The corner grocery was also a source of employment for virtually all of Sykes’s 30 grandchildren. One of them, Shameka Johnson, called the matriarch “my rose, my hero, my friend.”

Sykes was born Nov. 12, 1933 in Henderson, Texas to DeWalt and Orene Reedy. She moved to Maywood in the early 1950s “as a graduation gift from her cousin Jewel Brown,” according to the obituary. Shortly afterward, she met and married her husband Robert — the “apple of her eyes.”

The couple had five children by birth — Brenda, Marilyn, Robert, Jr., Patricia and Tracy — and adopted a son, John.

Mildred was active in the Maywood Chamber of Commerce and the John C. Vaughns Scholarship Fund Cotillion. She could often be seen “driving her little blue car around town taking friends to the doctor, grocery store, banquets” and anywhere else they needed to go.

Many of those people were among the hundreds in attendance at the Saturday service who witnessed a family member place a sparkling diadem on Sykes’s purple casket.

“She taught me how to become an independent lady, a mother, and the importance of giving back to your community,” wrote her daughter Tracy Sykes in a tribute printed in her mother’s obituary.

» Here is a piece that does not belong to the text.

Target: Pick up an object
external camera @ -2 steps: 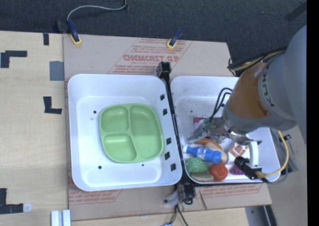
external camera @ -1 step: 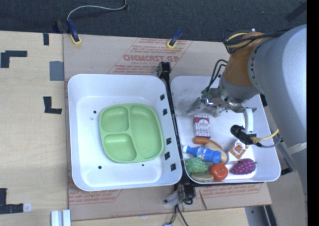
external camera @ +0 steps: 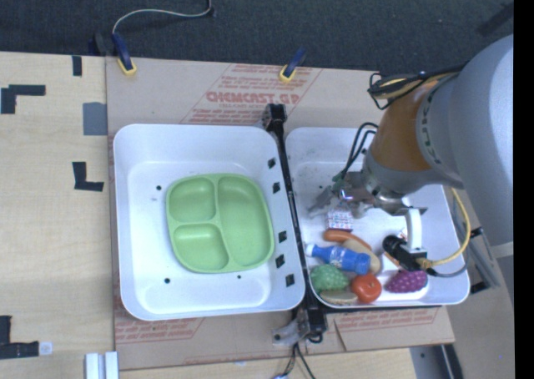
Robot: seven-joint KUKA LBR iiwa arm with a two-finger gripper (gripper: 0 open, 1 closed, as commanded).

Sykes leaves behind 30 grandchildren, 44 great-grandchildren, six siblings and a host of relatives, friends and grateful neighbors.

Operation Uplift to host reunion kickoff/fundraiser, in lieu of annual luncheon

West TownOperation Uplift, the Maywood nonprofit that operates the West Town Museum of Cultural History and hosts an annual Martin Luther King, Jr., luncheon, has announced that it will be hosting a reunion kickoff to help support and bring awareness to its daily services in lieu of a luncheon this year.

“Please help us continue to provide more cultural awareness to our local community, stimulate individual growth,  community pride, and educate the Proviso Township area about the collections of art, artifacts and significant historical materials we hold within our doors,” according to a recent release put out by the organization.

The reunion kickoff activities will include educational tours, an African attire fashion show, live entertainment and food.

It will take place on Saturday, April 30, from 1 PM to 4 PM, at Operation Uplift/West Town Museum, 104 S. 5th Avenue, Maywood.

Donations or pledges of any amount are greatly appreciated. Those who give via checks should make them payable to: Operation Uplift, Inc.